The company's first tablet, unveiled in Beijing on Thursday, has display specs that are identical to the iPad mini With Retina Display: a 7.9-inch screen with a 4:3 aspect ratio and 2,048 x 1,536 resolution. The proportions of the bezel look extremely similar — with thin sides and a thicker top/bottom — and Xiaomi even went to the trouble of making the Android-based UI resemble iOS 7, according to CNET.

The design resembles what you might get from a mating of the iPad mini and the iPhone 5C. The tablet is thicker and heavier than the iPad mini at 0.33 inch and 12.7 ounces, and the back is made of plastic. It also comes in multiple colors, including pinkish-red, blue, bright green yellow, gray and white. To Apple, that's a familiar palette.

The Xiaomi Mi Pad packs a quad-core Nvidia Tegra K1 processor with 2GB of RAM and runs Android 4.4.2. The rear camera is 8 megapixels while the front-facing camera is an impressive 5 megapixels. The non-removable battery is relatively large at 6,700 milliamp-hours (mAh). It'll come in 16GB and 64GB versions.

Another important way Xiaomi's tablet differs from the iPad mini is price: While Apple's high-res tablet starts at $399, the Mi Pad is just $240 (both for 16GB). That's even less than the regular ole (low-res) iPad mini, which starts at $299.
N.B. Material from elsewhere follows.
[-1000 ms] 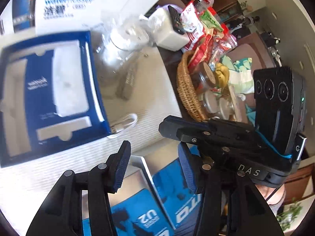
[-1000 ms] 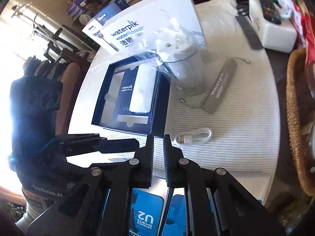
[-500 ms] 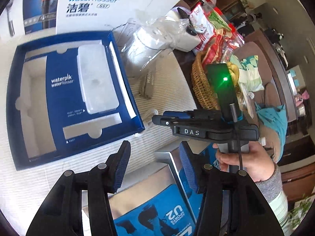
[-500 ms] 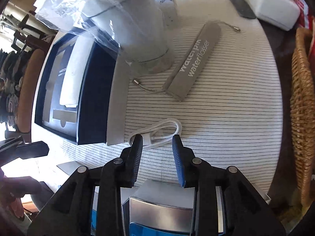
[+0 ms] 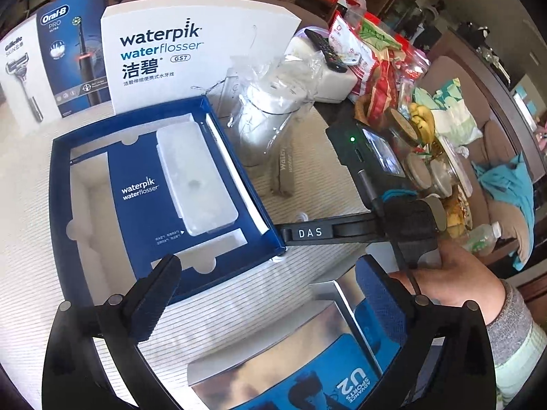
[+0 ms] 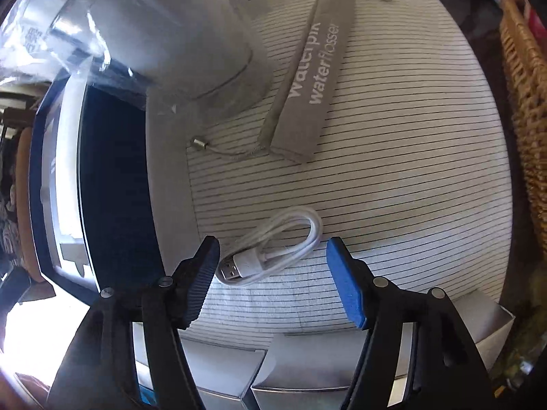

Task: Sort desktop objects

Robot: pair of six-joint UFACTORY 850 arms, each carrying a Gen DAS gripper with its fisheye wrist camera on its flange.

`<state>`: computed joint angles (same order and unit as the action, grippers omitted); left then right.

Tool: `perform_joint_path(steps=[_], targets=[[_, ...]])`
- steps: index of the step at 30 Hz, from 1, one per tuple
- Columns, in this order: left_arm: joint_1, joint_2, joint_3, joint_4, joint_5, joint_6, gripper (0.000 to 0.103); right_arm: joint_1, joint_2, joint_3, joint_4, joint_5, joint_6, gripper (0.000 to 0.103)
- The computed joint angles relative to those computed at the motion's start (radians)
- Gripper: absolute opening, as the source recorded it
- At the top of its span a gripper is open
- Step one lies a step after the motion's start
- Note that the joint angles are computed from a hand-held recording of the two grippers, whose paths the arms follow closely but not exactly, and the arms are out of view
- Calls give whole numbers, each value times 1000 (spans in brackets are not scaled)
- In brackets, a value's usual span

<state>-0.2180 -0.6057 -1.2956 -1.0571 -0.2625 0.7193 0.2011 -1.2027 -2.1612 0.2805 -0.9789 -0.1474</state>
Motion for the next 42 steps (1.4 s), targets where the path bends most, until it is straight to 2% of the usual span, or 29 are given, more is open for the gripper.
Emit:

While Apple (and even Samsung) knockoffs are commonplace in China, the Mi Pad is notable since it comes from one of China's fastest-rising smartphone makers, and one that appeared to be on the road to mainstream legitimacy.

Founded in 2010, Xiaomi quickly established itself in China's crowded mobile market, recently becoming the country's third largest smartphone vendor. In 2013, the company hired Hugo Barra away from Google's Android division to be its vice president of global operations.